▸ **Your assignment**: Transcribe the data that follows. Match it character for character.

▸ **Material supplied**:
◇ ◇ ◇ ◇ ◇
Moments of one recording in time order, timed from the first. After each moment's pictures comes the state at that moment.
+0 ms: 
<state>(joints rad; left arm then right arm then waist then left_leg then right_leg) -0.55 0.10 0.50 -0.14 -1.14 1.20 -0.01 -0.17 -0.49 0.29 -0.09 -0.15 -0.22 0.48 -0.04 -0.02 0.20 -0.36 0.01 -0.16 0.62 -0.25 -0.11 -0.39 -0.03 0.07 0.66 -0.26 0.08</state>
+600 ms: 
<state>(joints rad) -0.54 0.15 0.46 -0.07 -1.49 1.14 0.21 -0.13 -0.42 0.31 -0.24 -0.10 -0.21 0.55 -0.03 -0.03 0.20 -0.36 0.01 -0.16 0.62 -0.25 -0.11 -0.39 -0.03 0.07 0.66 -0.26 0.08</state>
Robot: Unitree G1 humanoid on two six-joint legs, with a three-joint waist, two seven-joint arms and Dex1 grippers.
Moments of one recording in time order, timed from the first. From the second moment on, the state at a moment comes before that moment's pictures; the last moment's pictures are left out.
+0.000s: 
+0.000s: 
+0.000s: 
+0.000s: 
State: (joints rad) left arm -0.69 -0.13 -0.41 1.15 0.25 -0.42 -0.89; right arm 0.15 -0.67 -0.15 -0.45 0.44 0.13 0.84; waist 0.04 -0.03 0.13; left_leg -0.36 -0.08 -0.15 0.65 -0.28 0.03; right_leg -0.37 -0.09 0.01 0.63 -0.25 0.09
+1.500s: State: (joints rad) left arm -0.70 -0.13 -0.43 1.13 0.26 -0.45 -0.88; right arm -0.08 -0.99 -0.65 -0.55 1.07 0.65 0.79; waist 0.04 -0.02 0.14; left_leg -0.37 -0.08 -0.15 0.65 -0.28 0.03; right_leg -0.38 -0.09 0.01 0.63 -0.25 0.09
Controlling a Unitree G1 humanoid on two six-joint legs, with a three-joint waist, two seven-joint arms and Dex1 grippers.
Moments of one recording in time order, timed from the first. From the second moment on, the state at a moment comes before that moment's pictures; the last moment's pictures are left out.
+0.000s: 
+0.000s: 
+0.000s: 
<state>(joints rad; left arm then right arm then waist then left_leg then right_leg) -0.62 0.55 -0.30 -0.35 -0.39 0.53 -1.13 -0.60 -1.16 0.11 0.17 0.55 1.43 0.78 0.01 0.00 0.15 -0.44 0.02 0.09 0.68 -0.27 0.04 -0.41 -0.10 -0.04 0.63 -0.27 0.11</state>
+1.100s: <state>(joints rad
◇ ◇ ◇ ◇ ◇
▸ **Response**:
Moments of one recording in time order, timed from the first. After each moment's pictures comes the state at that moment.
+0 ms: 
<state>(joints rad; left arm then right arm then waist then left_leg then right_leg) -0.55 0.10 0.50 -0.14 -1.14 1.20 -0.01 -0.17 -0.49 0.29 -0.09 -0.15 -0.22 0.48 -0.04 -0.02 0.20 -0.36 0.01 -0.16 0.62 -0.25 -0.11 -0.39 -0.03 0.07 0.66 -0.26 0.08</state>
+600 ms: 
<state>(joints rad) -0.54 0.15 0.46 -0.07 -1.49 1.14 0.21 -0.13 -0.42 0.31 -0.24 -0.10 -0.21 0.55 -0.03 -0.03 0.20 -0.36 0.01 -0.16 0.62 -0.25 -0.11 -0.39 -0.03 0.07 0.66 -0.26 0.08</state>
Robot: Unitree G1 humanoid on two six-joint legs, with a three-joint waist, two seven-joint arms and Dex1 grippers.
Moments of one recording in time order, timed from the first. From the second moment on, the state at a moment comes before that moment's pictures; the last moment's pictures are left out.
+0.000s: 
+0.000s: 
+0.000s: 
+0.000s: 
State: (joints rad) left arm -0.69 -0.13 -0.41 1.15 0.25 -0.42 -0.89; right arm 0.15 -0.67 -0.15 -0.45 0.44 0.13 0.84; waist 0.04 -0.03 0.13; left_leg -0.36 -0.08 -0.15 0.65 -0.28 0.03; right_leg -0.37 -0.09 0.01 0.63 -0.25 0.09
+1.500s: State: (joints rad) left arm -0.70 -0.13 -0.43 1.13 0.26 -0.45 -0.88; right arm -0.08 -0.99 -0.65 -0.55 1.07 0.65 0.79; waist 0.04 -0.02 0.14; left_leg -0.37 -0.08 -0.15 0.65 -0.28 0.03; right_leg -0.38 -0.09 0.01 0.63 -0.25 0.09
Controlling a Unitree G1 humanoid on two six-joint legs, with a three-joint waist, two seven-joint arms and Dex1 grippers.
Moments of one recording in time order, timed from the first. From the second moment on, the state at a moment comes before that moment's pictures; the last moment's pictures are left out.
+0.000s: 
+0.000s: 
+0.000s: 
<state>(joints rad; left arm then right arm then waist then left_leg then right_leg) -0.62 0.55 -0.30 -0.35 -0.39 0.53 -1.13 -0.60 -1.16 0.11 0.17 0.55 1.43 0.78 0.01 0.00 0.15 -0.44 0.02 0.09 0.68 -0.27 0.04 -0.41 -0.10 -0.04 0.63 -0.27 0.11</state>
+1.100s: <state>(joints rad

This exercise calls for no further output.